# WORK REQUIRED:
Restate the listing below word for word; no picture is to be carried over.
==== DATA EXCERPT
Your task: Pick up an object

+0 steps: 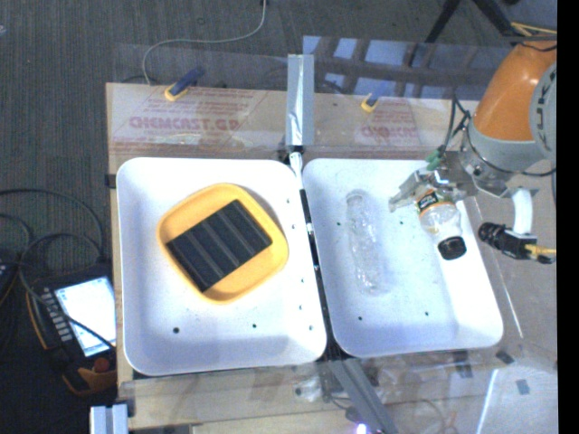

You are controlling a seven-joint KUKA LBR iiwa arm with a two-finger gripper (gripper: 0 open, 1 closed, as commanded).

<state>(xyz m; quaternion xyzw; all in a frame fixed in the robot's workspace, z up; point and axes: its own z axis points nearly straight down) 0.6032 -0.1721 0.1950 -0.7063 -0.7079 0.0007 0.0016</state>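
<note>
My gripper (431,197) hangs over the right edge of the right bin (407,333), below the arm's orange band. A small clear bottle (440,215) with an orange label and a black cap (450,247) sits between its fingers, and the gripper is shut on it. The bottle tilts with its cap pointing toward the front right, over the bin's rim. A larger clear plastic bottle (364,240) lies lengthwise on the right bin's floor, left of the gripper and apart from it.
The left bin (145,333) holds a yellow rounded dish (181,220) with a black ridged panel (220,242) on it. A metal divider (298,98) stands between the bins at the back. Cables and a tablet lie on the floor at left.
</note>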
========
# EXERCISE ANSWER:
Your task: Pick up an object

+0 steps: 

You are controlling a seven-joint KUKA LBR iiwa arm with a two-finger gripper (gripper: 0 open, 1 closed, as commanded).

<state>(xyz m; quaternion xyzw; all in a frame fixed in the robot's workspace, z up; point and axes: its own z axis points nearly straight down) 0.6032 -0.1721 0.1950 -0.7063 -0.7079 0.0007 0.0016</state>
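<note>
My gripper (431,197) hangs over the right edge of the right bin (407,333), below the arm's orange band. A small clear bottle (440,215) with an orange label and a black cap (450,247) sits between its fingers, and the gripper is shut on it. The bottle tilts with its cap pointing toward the front right, over the bin's rim. A larger clear plastic bottle (364,240) lies lengthwise on the right bin's floor, left of the gripper and apart from it.
The left bin (145,333) holds a yellow rounded dish (181,220) with a black ridged panel (220,242) on it. A metal divider (298,98) stands between the bins at the back. Cables and a tablet lie on the floor at left.
</note>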

The exercise has nothing more to it.